I'm reading from a file that has quotation marks and when it reads the quotation marks, i get question marks printed out. what do i need to do to fit it?
str3 contains the read line from the file.
and i have it print out the word by word. it prints the word with the quotation mark but when i have a quotation mark in the line my it self it give me a question mark and sometimes it doesn't.
strrr=str3;
cstr = new char [strrr.size()+1];
strcpy (cstr, strrr.c_str());
pr[10]='\0';
pr=strtok (cstr," ");
while (pr!=NULL)
{
cout <<pr<<" ";
}
here is the code but it works on windows but wont work on my mac. i get a question mark instead of the quotation mark.
int main () {
char * cstr, *pr;
char str3[]="hello world \"";
string strrr=str3;
cstr = new char [strrr.size()+1];
strcpy (cstr, strrr.c_str());
pr=strtok (cstr," ");
while (pr!=NULL)
{
if (strcmp(pr,"\"")==0) // camparing quotation own compare
cout <<pr<<endl;
cout <<pr<<" "; // here it prints out a question mark
pr=strtok(NULL," ");
the file...
check it with a hex editor. Some text editors, MS word for one example, can substitute symbols with incorrect look-alikes. MS word WILL change quote marks from the real character to a symbolic incorrect value. So will other tools.
This has sat in the back of my head since you posted it — I wasn’t initially concerned about answering it as I figured it would be something stupid you would figure out.
If you are editing with anything but a plain-text editor, you will get non-ASCII characters in there.
You are using the bare-basics of C string manipulation, so you aren’t really in a position to handle the input much better.
If your editor is encoding “ and ” as UTF-8, the file will contain three chars for each: "\xE2\x80\x9C" and "\xE2\x80\x9D" respectively. That may translate to three question marks, depending on your I/O method.

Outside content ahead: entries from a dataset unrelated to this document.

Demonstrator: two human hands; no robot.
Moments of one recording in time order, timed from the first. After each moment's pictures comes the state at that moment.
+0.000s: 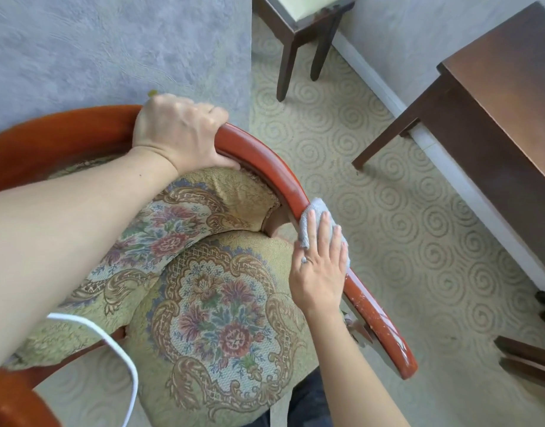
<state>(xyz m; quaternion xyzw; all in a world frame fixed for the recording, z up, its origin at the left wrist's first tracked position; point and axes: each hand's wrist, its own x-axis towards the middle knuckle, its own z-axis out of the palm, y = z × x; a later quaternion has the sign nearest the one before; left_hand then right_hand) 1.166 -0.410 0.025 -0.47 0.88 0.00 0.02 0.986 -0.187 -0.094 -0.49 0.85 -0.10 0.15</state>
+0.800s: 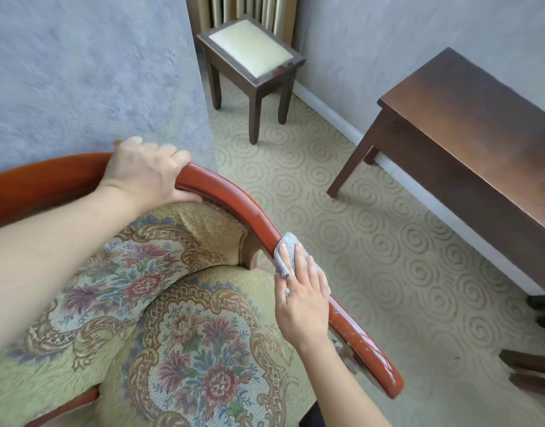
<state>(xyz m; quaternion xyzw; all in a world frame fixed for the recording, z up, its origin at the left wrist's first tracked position) 1.162 -0.404 0.032 -0.40 0.91 -0.14 0.03 0.963 -0.162 -0.094 -0.53 0.82 -0.14 0.19</state>
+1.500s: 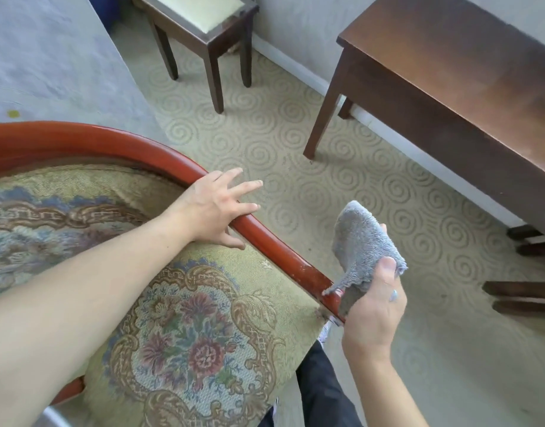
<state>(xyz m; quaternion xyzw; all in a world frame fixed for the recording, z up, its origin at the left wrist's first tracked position) 1.039 -0.321 -0.052 -0.14 0.98 -0.06 0.11 0.895 -0.076 -0.029 -0.14 0.72 -0.65 0.19</state>
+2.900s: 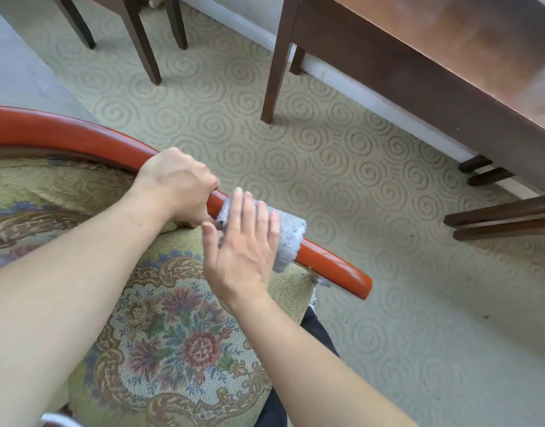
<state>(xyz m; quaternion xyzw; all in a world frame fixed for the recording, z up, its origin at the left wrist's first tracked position) 1.007 -0.335 -0.082 -0.10 0.98 -0.10 0.12 0.992 -0.168 -0.105 -0.39 0.90 -0.13 0.11</state>
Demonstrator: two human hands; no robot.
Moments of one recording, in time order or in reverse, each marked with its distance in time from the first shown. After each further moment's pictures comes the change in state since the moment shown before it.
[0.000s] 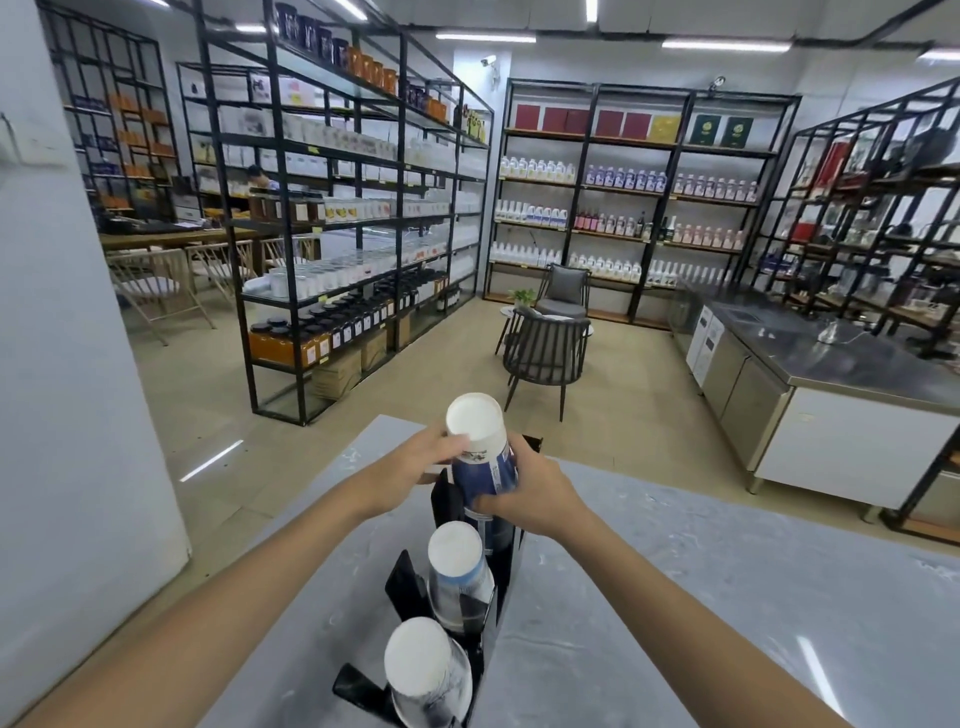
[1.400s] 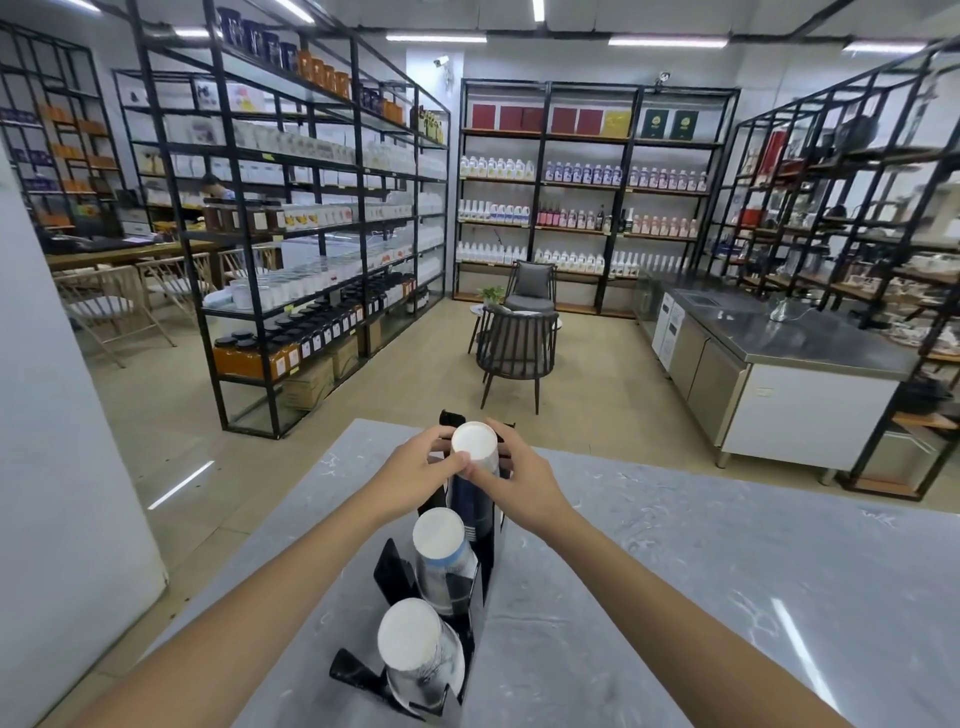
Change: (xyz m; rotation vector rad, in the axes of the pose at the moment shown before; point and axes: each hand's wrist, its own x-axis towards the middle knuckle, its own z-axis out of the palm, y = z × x) left_hand 0.009 -0.007 0.031 0.245 0.204 0.019; right_hand -0.034 -0.001 0.003 0.306 0.208 -0.050
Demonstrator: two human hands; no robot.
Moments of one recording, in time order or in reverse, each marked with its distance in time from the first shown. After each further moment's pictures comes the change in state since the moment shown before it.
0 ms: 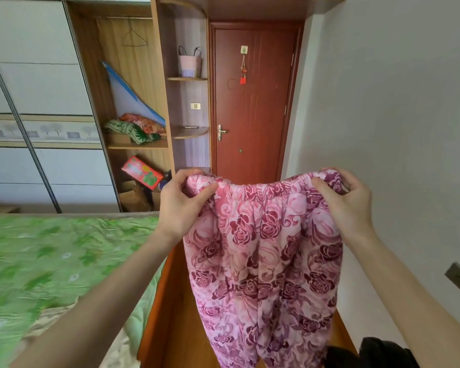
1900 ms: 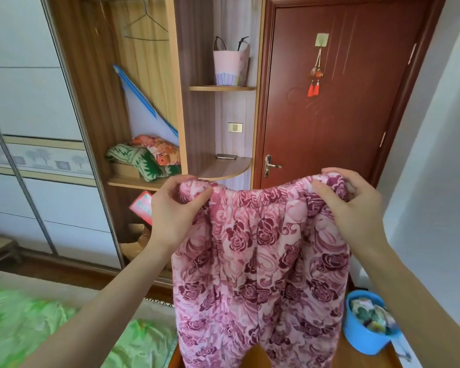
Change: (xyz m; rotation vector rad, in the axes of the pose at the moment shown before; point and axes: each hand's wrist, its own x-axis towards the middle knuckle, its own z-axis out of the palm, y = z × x) left_hand 0.645 -0.490 0.203 0.048 0.258 -0.105; right_hand 0.633 0.368 0.499 0.054 -0.228 -0.089
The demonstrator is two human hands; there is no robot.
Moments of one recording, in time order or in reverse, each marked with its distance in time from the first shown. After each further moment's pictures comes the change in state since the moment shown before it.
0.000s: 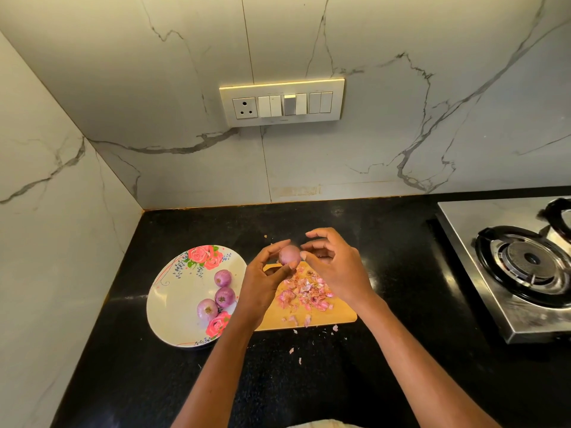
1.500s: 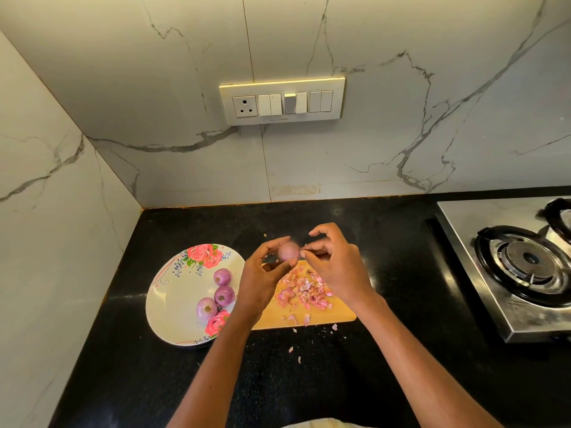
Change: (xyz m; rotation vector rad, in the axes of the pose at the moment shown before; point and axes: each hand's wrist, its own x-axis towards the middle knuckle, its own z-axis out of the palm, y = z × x) left_hand 0.002 0.004 -0.001 0.078 0.021 0.021; right_hand 0.001 -0.004 0.000 -0.162 0.045 -0.095
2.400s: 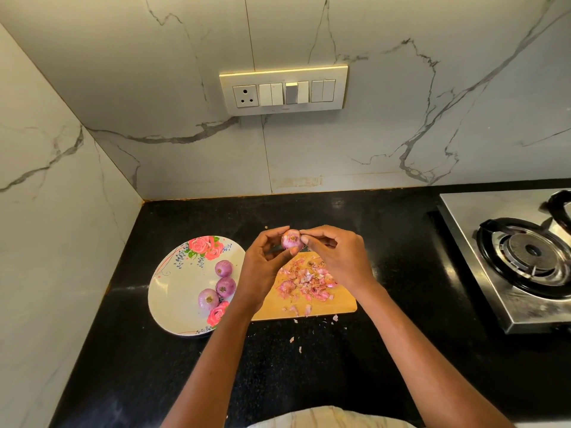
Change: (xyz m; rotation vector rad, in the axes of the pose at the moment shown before) left_hand 0.002 0.003 -0.002 -0.066 -0.030 0.040; right_hand 0.002 -0.002 -0.004 0.085 -0.029 -0.005
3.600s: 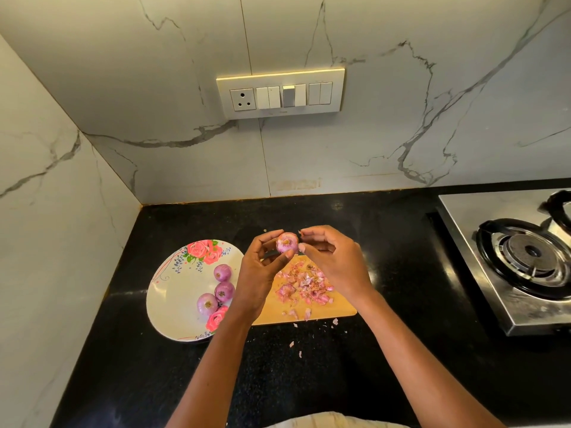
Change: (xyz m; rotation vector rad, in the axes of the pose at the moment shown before) left_hand -0.004 0.001 0.000 -0.046 0.037 -0.038; right_hand -0.005 0.001 0.005 0.090 0.021 0.114
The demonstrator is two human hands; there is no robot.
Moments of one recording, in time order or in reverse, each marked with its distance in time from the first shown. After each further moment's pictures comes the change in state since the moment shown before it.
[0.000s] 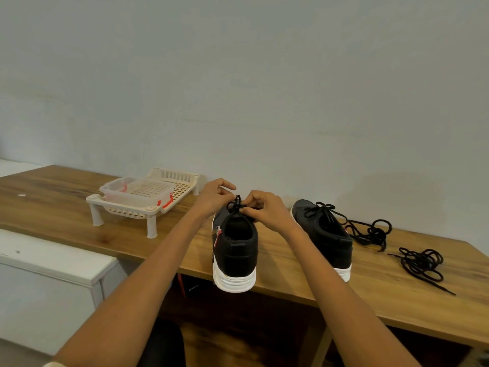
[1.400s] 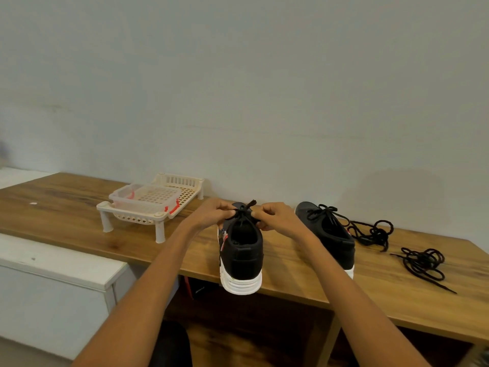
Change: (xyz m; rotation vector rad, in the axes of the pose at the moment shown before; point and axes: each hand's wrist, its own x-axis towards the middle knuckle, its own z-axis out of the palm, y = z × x) left_hand -0.009 -0.012 -0.023 0.142 -0.305 0.023; right_hand -0.011 -0.003 -0.011 0.089 -0.060 0.240
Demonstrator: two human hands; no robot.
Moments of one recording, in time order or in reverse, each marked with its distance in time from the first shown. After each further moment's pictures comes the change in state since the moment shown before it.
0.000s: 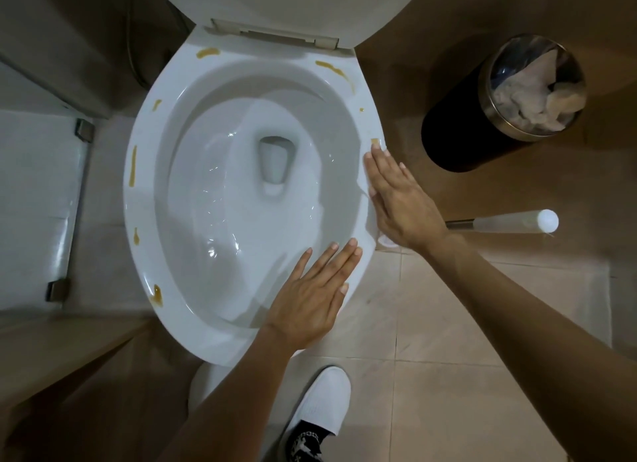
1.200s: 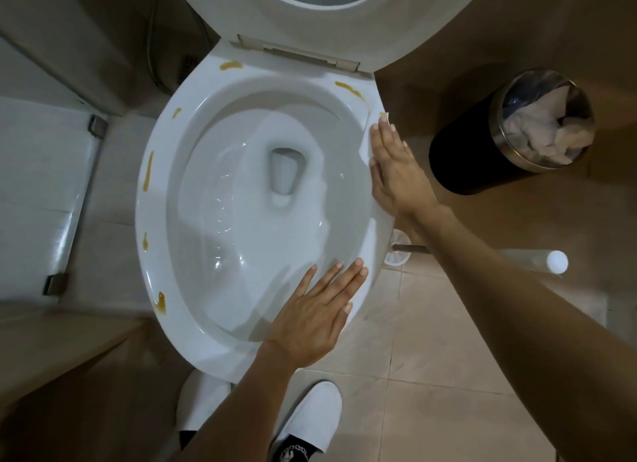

(I don’t think you are encoding as UTF-16, otherwise you would get two question marks at the very beginning of the file and two question marks for each double-quote.)
Recommended solution: Use a code editor — one that only edits plain-text files, and make sure it writes files encoded in ANSI/ASCII/plain text/whatever it calls it; no UTF-anything or UCS-anything.